Draisaitl ist erst der zweite deutsche Profi in einer vier großen nordamerikanischen Sportligen, der als MVP geehrt wird. Vor ihm erlangte nur Basketballer Dirk Nowitzki diesen Status (2007). Nowitzki war zum Zeitpunkt seiner Auszeichnung bereits 29 Jahre alt. Draisaitl ist 24. Nachdem er im Draft, der jährlichen Talentbörse, 2014 als Dritter ausgewählt worden war, so früh wie kein Deutscher vor oder nach ihm, brauchte er einige Jahre, um sich in Nordamerika durchzusetzen. Mittlerweile ist er als Leader unumstritten, sowohl bei seinem Klub als auch im Nationalteam.

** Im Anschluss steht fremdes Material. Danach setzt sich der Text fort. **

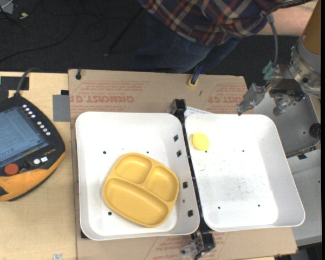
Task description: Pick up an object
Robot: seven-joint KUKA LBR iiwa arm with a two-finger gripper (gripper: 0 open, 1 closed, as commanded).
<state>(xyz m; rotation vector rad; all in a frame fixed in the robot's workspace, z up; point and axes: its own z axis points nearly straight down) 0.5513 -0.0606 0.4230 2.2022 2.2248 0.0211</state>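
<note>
Hiding behind wrist: pincer [260,99] fingers.

One fixed camera, mounted above the bench [32,226], looking down at a slant. Both white bins sit side by side mid-frame: left bin [92,129], right bin [271,161], each seen whole. Far bench edge and dark floor run along the top. The arm [309,53] enters from the right edge, upper corner. Medium range; the bins span most of the frame's width.
</note>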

Bundestrainer Toni Söderholm sagt: "Leon hat in seiner Entwicklung weitere Schritte gemacht. Er übernimmt viel Verantwortung für die Mannschaft und hat gerade in einer Phase, als Connor McDavid verletzt war, die Mannschaft getragen." Erst in dieser Phase hätten sich die Oilers wirklich den Playoffs genähert. Nicht zuletzt sein Agent denkt, dass Draisaitl mittlerweile auf einer Stufe mit McDavid, 23, steht, dem vielleicht talentiertesten Spieler seiner Generation. Sportlich zumindest. Finanziell ist er ein paar Handvoll Dollar entfernt. McDavid verdient pro Jahr 12,5 Millionen, Draisaitl vier Millionen weniger. Sein Vertrag in Edmonton läuft noch bis 2025, heute könnte er wohl dasselbe Gehalt aufrufen wie McDavid - oder mehr. Was Draisaitl indes mehr reizt als persönliche Ehren oder noch mehr Geld, ist der Titel: "Wenn ich diese zwei oder drei Auszeichnungen zurückgeben könnte für einen Stanley Cup, würde ich das binnen eines Herzschlags machen", sagte er der Deutschen Presse-Agentur. Umso enttäuschender war für ihn das frühe Aus nach dem Restart der NHL. Dallas und Tampa Bay stehen im Finale, für die Oilers war in der ersten Runde Schluss.
Ein Titel mit dem Klub oder eine Medaille mit dem Nationalteam, das ist es, was Draisaitl antreibt. Nowitzki gewann 2011, mit 33, mit den Dallas Mavericks die NBA-Trophäe, erst danach begann sein Aufstieg zur Werbeikone und zum nationalen Sportdenkmal; 2011 wurde der Würzburger als erster Teamsportler zum deutschen "Sportler des Jahres" gekürt. "Dirk ist jemand, zu dem ich aufschaue", berichtete Draisaitl. "Es ist eine große Ehre, dass ich mit ihm in einer Reihe stehe."
Wie Nowitzki, der jeden Sommer zu Hause mit Mentor Holger Geschwindner an seinem Wurf arbeitete, schuftete Draisaitl vergangenes Jahr in Köln mit seinem Vater Peter. Vor allem seinen Torabschluss wollte er verbessern - was angesichts der olympischen Vergangenheit von Draisaitl senior nicht einer gewissen Ironie entbehrt. Das Extratraining hat sich nun ausgezahlt. "Es erfüllt auch den Verband mit großem Stolz, einen solchen Ausnahmesportler zu haben", formulierte DEB-Präsident Franz Reindl geradezu pastoral. Dieser Tag sei "ein außergewöhnlicher Tag für das deutsche Eishockey".